## [TASK REQUIREMENTS]
Set the whole listing down again, word for word, with no pictures.

START DATASET EXTRACT

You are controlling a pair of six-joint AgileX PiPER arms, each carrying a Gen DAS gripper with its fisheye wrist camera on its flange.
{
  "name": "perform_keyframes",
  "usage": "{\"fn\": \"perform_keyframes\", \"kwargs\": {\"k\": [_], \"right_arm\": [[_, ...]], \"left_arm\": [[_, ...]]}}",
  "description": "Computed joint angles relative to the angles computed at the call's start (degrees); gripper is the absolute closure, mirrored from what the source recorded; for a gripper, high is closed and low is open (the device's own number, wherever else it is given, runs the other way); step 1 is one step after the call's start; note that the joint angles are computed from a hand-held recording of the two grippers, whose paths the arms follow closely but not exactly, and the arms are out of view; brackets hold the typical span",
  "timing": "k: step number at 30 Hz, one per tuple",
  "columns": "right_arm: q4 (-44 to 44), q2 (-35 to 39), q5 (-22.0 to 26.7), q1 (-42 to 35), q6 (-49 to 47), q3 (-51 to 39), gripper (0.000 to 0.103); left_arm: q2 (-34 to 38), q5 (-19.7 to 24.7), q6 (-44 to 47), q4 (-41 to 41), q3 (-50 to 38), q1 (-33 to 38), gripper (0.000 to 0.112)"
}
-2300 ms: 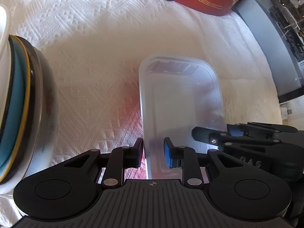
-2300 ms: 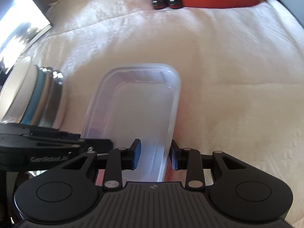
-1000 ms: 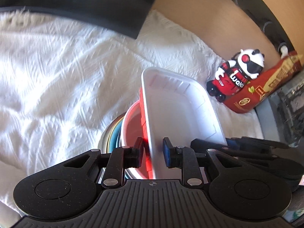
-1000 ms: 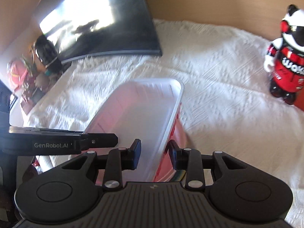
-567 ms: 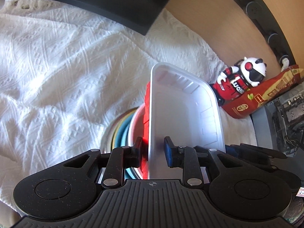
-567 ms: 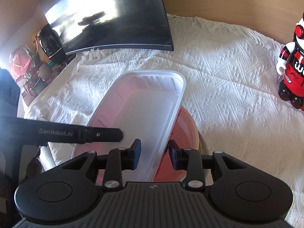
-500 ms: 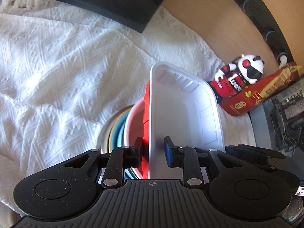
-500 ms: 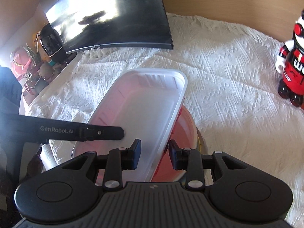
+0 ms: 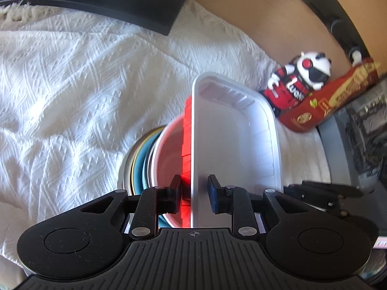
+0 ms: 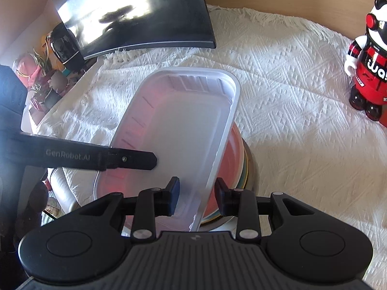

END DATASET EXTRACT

## [EXPECTED OUTPUT]
You are controlling a pair of six-joint AgileX PiPER arms, each carrying a Gen DAS gripper with its fisheye wrist camera on its flange.
{
  "name": "perform_keyframes",
  "usage": "{\"fn\": \"perform_keyframes\", \"kwargs\": {\"k\": [_], \"right_arm\": [[_, ...]], \"left_arm\": [[_, ...]]}}",
  "description": "Computed joint angles relative to the angles computed at the call's start (degrees); gripper is the absolute closure, mirrored from what the source recorded; for a gripper, high is closed and low is open (the device's own number, wherever else it is given, runs the other way); step 1 is one step after the call's start; note that the joint angles are computed from a hand-held recording of the two grippers, whose paths the arms follow closely but not exactly, and the arms are out of view; brackets hold the typical span",
  "timing": "k: step number at 30 Hz, one per tuple",
  "columns": "right_arm: q4 (-44 to 44), q2 (-35 to 39), q5 (-22.0 to 26.7), q1 (-42 to 35), q6 (-49 to 47), q3 (-51 to 39), gripper (0.000 to 0.103); left_arm: q2 (-34 to 38), q5 (-19.7 to 24.7), q6 (-44 to 47), q4 (-41 to 41), q3 (-50 to 38), q1 (-33 to 38), gripper (0.000 to 0.112)"
}
-2300 ms: 
-2300 ms: 
-1000 ms: 
-1000 ms: 
-567 ms: 
-567 ms: 
-500 ms: 
-500 ms: 
+0 ms: 
+0 ms: 

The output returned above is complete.